(Work instructions): Please output, without any change, the lines of the material below from the very first through the one with "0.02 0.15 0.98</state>".

(Data provided):
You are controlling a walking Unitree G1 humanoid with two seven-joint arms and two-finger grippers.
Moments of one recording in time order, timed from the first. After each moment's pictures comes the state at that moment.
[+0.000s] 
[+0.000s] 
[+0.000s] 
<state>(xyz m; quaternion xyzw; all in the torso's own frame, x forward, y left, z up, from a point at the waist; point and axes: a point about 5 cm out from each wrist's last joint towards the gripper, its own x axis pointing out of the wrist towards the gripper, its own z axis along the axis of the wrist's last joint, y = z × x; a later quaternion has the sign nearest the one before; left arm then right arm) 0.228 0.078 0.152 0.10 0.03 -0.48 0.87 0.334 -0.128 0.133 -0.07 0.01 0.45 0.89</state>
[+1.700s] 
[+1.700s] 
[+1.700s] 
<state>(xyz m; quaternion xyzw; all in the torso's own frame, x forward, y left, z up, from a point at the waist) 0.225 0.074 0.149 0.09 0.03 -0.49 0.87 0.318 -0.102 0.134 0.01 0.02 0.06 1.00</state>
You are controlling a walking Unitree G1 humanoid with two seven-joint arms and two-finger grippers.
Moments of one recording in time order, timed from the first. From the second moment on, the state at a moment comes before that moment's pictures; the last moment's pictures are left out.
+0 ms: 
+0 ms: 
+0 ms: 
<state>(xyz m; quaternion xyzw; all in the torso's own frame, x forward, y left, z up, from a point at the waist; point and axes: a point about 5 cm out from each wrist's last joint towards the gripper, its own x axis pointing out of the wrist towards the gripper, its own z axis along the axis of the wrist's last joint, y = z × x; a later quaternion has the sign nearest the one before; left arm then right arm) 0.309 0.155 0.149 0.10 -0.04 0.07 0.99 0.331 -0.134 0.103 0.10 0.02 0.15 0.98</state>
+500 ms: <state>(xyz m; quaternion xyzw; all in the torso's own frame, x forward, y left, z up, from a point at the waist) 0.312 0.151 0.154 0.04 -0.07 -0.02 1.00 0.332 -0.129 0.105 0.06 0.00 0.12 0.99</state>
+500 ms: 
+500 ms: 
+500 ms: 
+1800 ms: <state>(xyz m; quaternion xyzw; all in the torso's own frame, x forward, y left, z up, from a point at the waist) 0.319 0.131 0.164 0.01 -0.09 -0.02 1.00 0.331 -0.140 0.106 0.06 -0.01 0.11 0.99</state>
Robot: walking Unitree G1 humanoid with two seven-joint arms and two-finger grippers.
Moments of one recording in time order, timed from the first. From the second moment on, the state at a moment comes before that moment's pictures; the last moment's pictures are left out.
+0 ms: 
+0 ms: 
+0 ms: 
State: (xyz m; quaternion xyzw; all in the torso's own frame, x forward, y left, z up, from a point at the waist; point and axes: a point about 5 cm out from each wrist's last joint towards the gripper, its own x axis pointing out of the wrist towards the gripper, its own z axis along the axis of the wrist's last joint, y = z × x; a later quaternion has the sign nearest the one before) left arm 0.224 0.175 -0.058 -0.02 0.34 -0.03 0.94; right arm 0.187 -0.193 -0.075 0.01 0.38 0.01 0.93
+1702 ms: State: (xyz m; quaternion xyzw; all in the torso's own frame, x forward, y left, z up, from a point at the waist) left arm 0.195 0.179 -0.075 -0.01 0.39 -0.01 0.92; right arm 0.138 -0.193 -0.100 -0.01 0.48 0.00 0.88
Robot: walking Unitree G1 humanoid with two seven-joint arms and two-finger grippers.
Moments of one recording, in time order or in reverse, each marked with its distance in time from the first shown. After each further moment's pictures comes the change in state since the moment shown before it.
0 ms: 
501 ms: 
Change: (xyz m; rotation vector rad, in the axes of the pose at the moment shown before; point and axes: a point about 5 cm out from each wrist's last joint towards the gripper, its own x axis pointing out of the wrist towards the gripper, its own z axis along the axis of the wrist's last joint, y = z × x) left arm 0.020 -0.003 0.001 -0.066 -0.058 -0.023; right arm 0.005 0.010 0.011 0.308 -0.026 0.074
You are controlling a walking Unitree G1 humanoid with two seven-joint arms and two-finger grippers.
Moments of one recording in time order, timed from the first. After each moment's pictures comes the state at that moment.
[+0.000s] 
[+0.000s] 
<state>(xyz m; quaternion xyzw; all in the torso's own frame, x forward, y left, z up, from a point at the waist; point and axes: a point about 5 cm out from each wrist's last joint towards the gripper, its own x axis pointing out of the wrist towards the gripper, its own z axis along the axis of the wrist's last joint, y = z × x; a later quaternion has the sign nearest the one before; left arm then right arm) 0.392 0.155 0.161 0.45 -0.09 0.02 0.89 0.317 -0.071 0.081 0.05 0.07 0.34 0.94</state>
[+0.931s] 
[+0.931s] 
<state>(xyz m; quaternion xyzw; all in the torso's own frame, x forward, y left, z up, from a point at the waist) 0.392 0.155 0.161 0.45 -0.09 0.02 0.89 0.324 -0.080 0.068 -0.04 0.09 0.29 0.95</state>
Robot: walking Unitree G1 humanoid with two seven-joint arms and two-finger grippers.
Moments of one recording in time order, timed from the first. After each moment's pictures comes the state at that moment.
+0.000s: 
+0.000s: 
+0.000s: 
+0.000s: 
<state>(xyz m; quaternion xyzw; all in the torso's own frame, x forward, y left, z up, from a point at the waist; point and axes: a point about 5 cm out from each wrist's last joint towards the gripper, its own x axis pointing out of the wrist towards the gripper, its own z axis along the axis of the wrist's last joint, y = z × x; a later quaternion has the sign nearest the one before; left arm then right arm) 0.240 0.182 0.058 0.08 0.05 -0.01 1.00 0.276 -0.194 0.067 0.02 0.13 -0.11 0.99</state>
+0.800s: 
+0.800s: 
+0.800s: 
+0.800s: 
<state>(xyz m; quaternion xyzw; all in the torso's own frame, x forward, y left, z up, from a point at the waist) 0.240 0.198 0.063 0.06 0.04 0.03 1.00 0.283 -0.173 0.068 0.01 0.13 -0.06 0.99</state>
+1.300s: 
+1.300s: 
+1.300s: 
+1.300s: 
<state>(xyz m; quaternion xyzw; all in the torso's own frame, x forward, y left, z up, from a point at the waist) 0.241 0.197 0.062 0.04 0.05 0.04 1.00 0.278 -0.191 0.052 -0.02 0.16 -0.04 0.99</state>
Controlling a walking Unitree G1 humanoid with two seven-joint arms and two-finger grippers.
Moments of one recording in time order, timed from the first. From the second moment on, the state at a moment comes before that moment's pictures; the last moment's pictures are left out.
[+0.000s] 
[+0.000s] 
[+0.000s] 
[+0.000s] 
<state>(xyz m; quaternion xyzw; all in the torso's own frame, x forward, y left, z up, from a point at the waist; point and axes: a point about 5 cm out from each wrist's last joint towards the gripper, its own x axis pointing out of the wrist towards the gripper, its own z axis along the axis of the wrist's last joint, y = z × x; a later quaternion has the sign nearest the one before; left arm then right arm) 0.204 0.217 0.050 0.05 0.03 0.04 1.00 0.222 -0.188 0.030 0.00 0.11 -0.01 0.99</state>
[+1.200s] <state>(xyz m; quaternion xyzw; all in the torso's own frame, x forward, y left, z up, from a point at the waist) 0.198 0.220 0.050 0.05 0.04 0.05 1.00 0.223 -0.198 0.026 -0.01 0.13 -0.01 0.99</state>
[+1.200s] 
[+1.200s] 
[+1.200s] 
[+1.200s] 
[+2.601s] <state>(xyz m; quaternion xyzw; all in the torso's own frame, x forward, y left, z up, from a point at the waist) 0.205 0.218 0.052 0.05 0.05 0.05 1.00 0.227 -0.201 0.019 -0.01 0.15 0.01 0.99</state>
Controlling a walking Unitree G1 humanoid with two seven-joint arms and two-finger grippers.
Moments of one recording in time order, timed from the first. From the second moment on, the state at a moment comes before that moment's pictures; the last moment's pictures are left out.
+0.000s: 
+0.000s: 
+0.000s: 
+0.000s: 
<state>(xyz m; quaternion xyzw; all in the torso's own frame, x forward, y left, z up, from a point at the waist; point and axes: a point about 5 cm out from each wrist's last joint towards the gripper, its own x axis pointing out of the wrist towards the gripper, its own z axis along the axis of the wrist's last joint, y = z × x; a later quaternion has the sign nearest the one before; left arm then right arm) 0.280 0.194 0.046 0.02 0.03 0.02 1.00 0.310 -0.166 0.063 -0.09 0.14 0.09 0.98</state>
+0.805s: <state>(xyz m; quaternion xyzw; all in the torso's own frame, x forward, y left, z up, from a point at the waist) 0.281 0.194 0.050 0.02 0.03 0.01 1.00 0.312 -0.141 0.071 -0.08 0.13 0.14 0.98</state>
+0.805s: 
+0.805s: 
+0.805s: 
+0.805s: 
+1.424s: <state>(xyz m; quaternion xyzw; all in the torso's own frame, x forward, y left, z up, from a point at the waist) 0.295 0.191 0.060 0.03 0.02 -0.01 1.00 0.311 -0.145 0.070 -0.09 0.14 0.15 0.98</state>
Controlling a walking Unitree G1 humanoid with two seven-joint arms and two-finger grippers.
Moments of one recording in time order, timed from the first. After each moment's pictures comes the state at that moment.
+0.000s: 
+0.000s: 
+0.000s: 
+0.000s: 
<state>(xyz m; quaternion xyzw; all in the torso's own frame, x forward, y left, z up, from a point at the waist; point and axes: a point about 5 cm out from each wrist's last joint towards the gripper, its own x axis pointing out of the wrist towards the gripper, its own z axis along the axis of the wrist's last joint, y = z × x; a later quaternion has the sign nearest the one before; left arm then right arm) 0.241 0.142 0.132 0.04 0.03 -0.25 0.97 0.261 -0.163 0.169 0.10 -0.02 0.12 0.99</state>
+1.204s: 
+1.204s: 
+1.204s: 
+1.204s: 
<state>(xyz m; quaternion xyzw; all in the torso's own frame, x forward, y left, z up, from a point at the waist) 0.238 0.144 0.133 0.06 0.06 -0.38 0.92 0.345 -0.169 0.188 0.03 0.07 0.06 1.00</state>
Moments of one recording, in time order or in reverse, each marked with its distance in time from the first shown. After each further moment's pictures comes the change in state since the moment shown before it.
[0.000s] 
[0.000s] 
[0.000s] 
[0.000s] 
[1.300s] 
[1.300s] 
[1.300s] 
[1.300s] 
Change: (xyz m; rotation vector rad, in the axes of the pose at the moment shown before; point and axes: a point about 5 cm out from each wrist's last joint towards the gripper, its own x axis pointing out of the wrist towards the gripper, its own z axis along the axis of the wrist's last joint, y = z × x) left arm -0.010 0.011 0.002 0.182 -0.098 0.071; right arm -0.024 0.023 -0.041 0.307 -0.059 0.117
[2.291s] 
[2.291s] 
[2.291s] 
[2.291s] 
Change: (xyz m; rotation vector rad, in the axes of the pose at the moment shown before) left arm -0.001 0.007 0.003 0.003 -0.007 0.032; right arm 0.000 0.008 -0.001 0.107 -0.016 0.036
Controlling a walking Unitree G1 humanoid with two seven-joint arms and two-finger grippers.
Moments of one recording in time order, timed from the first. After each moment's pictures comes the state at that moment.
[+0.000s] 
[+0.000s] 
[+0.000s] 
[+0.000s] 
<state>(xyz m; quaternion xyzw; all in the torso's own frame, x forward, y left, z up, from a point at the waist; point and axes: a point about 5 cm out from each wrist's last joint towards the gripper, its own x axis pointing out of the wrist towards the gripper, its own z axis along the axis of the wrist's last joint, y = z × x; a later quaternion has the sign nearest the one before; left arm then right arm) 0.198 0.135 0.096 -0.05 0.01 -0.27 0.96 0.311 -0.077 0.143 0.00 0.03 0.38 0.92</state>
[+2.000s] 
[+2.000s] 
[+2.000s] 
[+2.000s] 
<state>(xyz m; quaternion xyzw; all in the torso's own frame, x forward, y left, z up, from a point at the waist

(Reply):
You are controlling a walking Unitree G1 humanoid with two seven-joint arms and two-finger grippers.
Moments of one recording in time order, timed from the first. After each moment's pictures comes the state at that moment.
[+0.000s] 
[+0.000s] 
[+0.000s] 
<state>(xyz m; quaternion xyzw; all in the torso's own frame, x forward, y left, z up, from a point at the waist; point and axes: a point about 5 cm out from each wrist's last joint towards the gripper, its own x axis pointing out of the wrist towards the gripper, its own z axis along the axis of the wrist's last joint, y = z × x; a later quaternion has the sign nearest the one before; left arm then right arm) 0.228 0.078 0.152 0.10 0.03 -0.48 0.87 0.334 -0.128 0.133 -0.07 0.01 0.45 0.89</state>
[+1.700s] 
[+1.700s] 
[+1.700s] 
<state>(xyz m; quaternion xyzw; all in the torso's own frame, x forward, y left, z up, from a point at the waist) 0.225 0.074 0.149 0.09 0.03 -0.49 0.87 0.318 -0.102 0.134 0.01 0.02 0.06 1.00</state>
You are controlling a walking Unitree G1 humanoid with two seven-joint arms and two-finger grippers.
Moments of one recording in time order, timed from the first. From the second moment on, the state at a moment comes before that moment's pictures; the last moment's pictures are left out.
+0 ms: 
+0 ms: 
+0 ms: 
<state>(xyz m; quaternion xyzw; all in the torso's own frame, x forward, y left, z up, from a point at the waist; point and axes: a point about 5 cm out from each wrist's last joint towards the gripper, its own x axis pointing out of the wrist towards the gripper, its own z axis along the axis of the wrist's last joint, y = z × x; a later quaternion has the sign nearest the one before; left arm then right arm) 0.309 0.155 0.149 0.10 -0.04 0.07 0.99 0.331 -0.134 0.103 0.10 0.02 0.15 0.98</state>

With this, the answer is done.